Trouver sa voix

Les films se suivent mais ne se ressemblent pas au Festival du cinéma international en Abitibi-Témiscamingue (FCIAT), et c’est tant mieux. Et on voyage, de la campagne québécoise actuelle (Le rang du lion) à Auschwitz durant la Shoah (Le fils de Saul), en passant par le New York des années 1950 (Brooklyn). De la variété, donc, mais de la qualité, surtout. Prenez le film Fatima, un voyage plutôt intérieur, celui-là basé sur les Mémoires de Fatima Elayoubi, et que le cinéaste Philippe Faucon est venu présenter.
Une Française d’origine marocaine qui, faute de maîtriser le français, vit un grand isolement avant de recouvrer une voix, sa voix, Fatima est mère de deux filles : Souad, 15 ans, et Nesrine, 18 ans. La cadette est au bord du décrochage tandis que l’aînée entame des études en médecine. Fatima voudrait qu’elles se forgent une meilleure vie que la sienne, et elle trime dur pour faire en sorte que cela se produise. En sous-titre, on pourrait surnommer cette femme de ménage courageuse « la mère Goriot ».
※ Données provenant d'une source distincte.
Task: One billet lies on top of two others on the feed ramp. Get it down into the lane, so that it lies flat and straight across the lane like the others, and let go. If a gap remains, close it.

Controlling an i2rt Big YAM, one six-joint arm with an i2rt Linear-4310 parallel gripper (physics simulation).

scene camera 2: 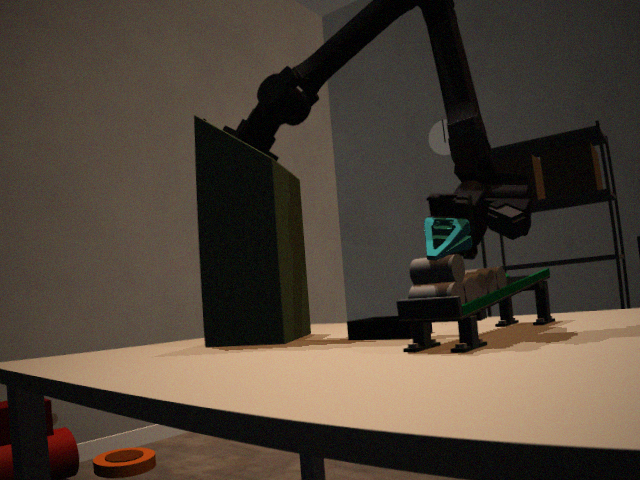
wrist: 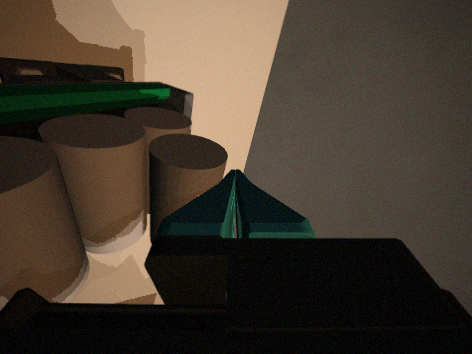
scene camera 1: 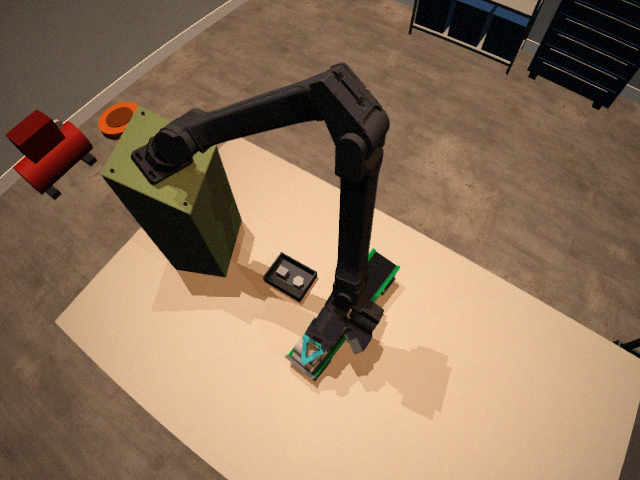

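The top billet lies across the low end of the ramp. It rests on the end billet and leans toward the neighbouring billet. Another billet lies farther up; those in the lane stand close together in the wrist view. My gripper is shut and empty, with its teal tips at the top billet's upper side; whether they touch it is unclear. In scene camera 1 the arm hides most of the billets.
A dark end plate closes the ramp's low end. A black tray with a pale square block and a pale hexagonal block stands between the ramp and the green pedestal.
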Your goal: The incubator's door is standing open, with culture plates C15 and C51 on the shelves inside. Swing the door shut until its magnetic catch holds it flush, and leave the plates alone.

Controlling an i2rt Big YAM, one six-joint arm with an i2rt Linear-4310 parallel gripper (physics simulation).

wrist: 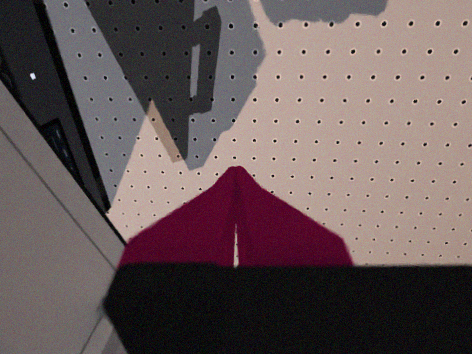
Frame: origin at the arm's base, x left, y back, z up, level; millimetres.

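Where they show: gripper, fingertip midpoint: (235, 177).
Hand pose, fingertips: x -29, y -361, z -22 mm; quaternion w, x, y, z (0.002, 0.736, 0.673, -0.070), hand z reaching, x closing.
Note:
Each offset is from my fingertips to the top centre of the thing. "spot": to the spot under its first point. Level surfaces: height alone.
My gripper (235, 177) is shut and empty, its two dark red fingers meeting in a point at the lower middle of the wrist view. A grey, grooved panel, apparently the incubator's door {spot: dz -26, dx +42, dy -141 mm} (45, 215), fills the lower left. Its long edge slants down to the right, close beside the left finger; whether they touch cannot be told. A dark part of the incubator {spot: dz -196, dx -16, dy -223 mm} (62, 85), with a small white light and a dark rectangular inset, shows beyond that edge. The catch is out of sight, so whether the door is flush cannot be told. Plates C15 and C51 do not show.
The pale perforated table top {dz -208 mm} (350, 115) lies beyond the fingers. Dark and grey shadows fall across its upper left part, one with a handle-like outline. A black part of the gripper's body (290, 310) covers the bottom of the view.

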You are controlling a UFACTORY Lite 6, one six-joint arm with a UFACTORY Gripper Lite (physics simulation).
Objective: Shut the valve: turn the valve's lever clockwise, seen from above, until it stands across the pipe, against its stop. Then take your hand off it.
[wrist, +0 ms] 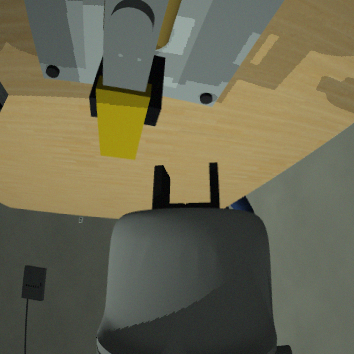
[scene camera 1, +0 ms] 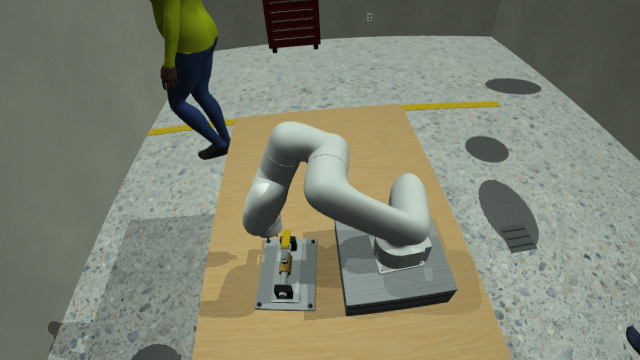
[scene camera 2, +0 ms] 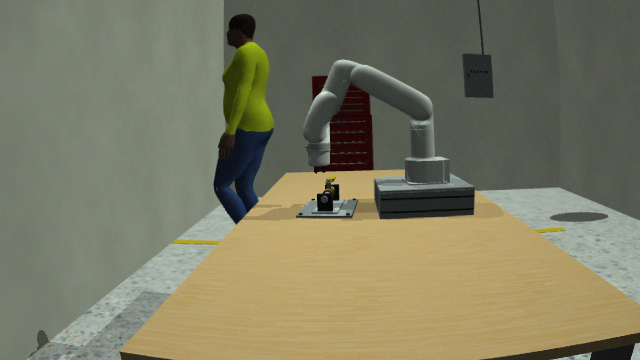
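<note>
The valve's yellow lever (scene camera 1: 285, 239) (scene camera 2: 331, 178) (wrist: 121, 127) points roughly along the pipe, toward its far end, over the far black bracket. The brass valve body (scene camera 1: 285, 265) (scene camera 2: 328, 190) sits on the pipe between two black brackets, on a grey base plate (scene camera 1: 307, 270) (wrist: 215, 50). My gripper (scene camera 2: 319, 171) (wrist: 186, 164) is open, with nothing between its two black fingers. The fingers are beside the lever's far end, to its right in the wrist view, with a gap between. In scene camera 1 the wrist mostly hides the fingers.
The arm stands on a grey block (scene camera 1: 370, 295) (scene camera 2: 425, 202) to the right of the plate on the wooden table (scene camera 1: 350, 335) (scene camera 2: 380, 280). A person in a yellow-green top (scene camera 1: 190, 30) (scene camera 2: 250, 90) stands beyond the table's left side. A red tool cabinet (scene camera 1: 292, 22) (scene camera 2: 352, 140) stands behind.
</note>
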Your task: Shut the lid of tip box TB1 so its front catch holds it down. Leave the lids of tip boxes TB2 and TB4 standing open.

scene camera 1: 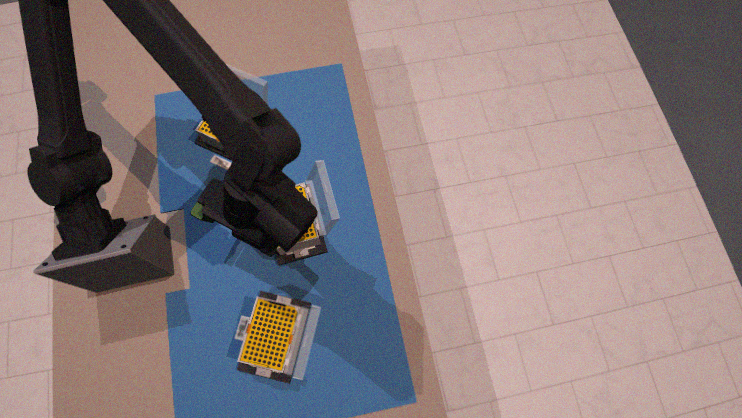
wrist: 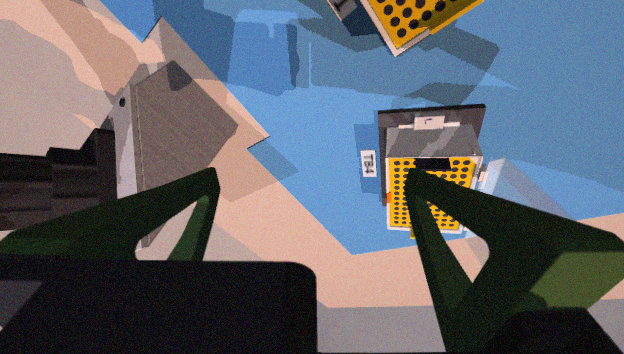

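Seen in the pictures: gripper, fingertip midpoint: (scene camera 1: 240, 232) (wrist: 312, 178); arm's base at its link origin: (scene camera 1: 92, 241) (wrist: 104, 191).
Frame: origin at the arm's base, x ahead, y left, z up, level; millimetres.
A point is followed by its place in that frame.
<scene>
TB1, the middle tip box (scene camera 1: 313, 232) {x 393, y -36, z -75 mm} (wrist: 425, 15) {x 344, y -43, z -74 mm}, has yellow racks and is partly hidden by the arm in the scene view. Its clear lid (scene camera 1: 327, 199) {x 432, y -7, z 14 mm} stands open on its right side there. TB4 (scene camera 1: 270, 334) {x 284, y -214, z -75 mm} (wrist: 432, 192) is the lowest box in the scene view; its clear lid (scene camera 1: 307, 342) {x 356, y -247, z 12 mm} (wrist: 525, 192) {x 364, y -183, z -28 mm} stands open. TB2 (scene camera 1: 207, 129) {x 206, y 234, z -74 mm} is mostly hidden behind the arm at the top; part of its open lid (scene camera 1: 255, 85) {x 328, y 278, z -11 mm} shows. My gripper (scene camera 1: 233, 228) {x 276, y -50, z 46 mm} (wrist: 312, 178) {x 276, y -50, z 46 mm} is open and empty, on the left side of TB1 in the scene view. One fingertip is hidden there.
The boxes stand on a blue mat (scene camera 1: 207, 373) {x 145, y -257, z -132 mm} (wrist: 320, 195) {x 121, y -213, z -132 mm} on a tan table (scene camera 1: 119, 373) {x -26, y -226, z -135 mm} (wrist: 300, 270). My grey base block (scene camera 1: 135, 264) {x 71, y -53, z -12 mm} (wrist: 180, 130) {x 93, y -6, z -63 mm} stands at the mat's left edge in the scene view. My forearm (scene camera 1: 192, 67) {x 303, y 65, z 339 mm} crosses above TB2. Pale tiled floor (scene camera 1: 519, 207) lies to the right.
</scene>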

« Après avoir lu son livre Prière à la lune, j’ai voulu connaître Fatima Elayoubi, se souvient Philippe Faucon. Il faut savoir que durant toute sa vie de femme immigrante installée en France, elle a tenu ce journal, une espèce de grand cahier dans lequel elle rendait compte de son quotidien. Elle recourait aussi à des poèmes… C’est une forme forcément très introspective. Ce qui en ressort, c’est la frustration qui découle du manque de communication avec ses filles, qui elles vivent en français. Son désir de rétablir cette communication avec elles est un moteur. Cela, et aussi son souci presque maladif de les voir réussir, de les voir s’épanouir. »
Fatima Elayoubi, elle, a été déscolarisée enfant, à neuf ans, alors qu’elle était consciente de son potentiel scolaire.
« Elle écrit avoir ressenti cela comme une aiguille enfoncée dans le coeur », note le cinéaste.
Une personnalité très riche
Entre abnégation et pression, Fatima couve donc sa progéniture autant qu’elle la pousse. Avec à la base une héroïne tributaire d’un parcours aussi particulier, trouver la bonne comédienne ne fut pas chose aisée.
« On a organisé des auditions avec les quelques actrices professionnelles qu’on estimait pouvoir être crédibles, mais ça n’allait pas. C’est un personnage muet, privé d’expression en société. Fatima est l’une de ces nombreuses femmes invisibles indispensables, mais déconsidérées. En même temps, elle est hors norme. Toute seule, de façon complètement autodidacte, elle est parvenue à reconquérir sa personnalité, une personnalité très riche, très forte. Elle s’est raccrochée à ce qui lui est le plus précieux après ses filles : sa langue. D’abord privée, cette expression-là a éventuellement mené à son ouverture au monde. »
« Mais bref, pour jouer cela, tout cela, une actrice qui dans les faits maîtrise le français, ça sonnait faux. Je n’y croyais pas. J’ai donc décidé de prendre un risque en cherchant une non professionnelle. »
Après un détour au Maroc, c’est finalement à Lyon que Philippe Faucon a déniché sa Fatima : Soria Zeroual.
Un beau succès
Un projet de passion, un projet de coeur, Fatima constitue plus qu’un simple film pour le cinéaste.
« C’est une expérience humaine inoubliable qu’on a vécue, tous », confie-t-il.
À noter que Fatima connaît un beau succès critique et populaire en France (plus de 120 000 entrées lors des deux premières semaines). Vrai que depuis sa sélection à Cannes, à la Quinzaine des réalisateurs, des échos élogieux le précédaient. Qui plus est, la question de l’intégration demeure, là-bas comme ici d’ailleurs, dans l’air du temps.
Au Québec, un embargo critique empêche pour l’heure d’écrire tout le bien qu’on a pensé du film. On y remédiera lors de sa sortie en salle prévue le 27 novembre.
François Lévesque se trouve à Rouyn-Noranda à l’invitation du FCIAT.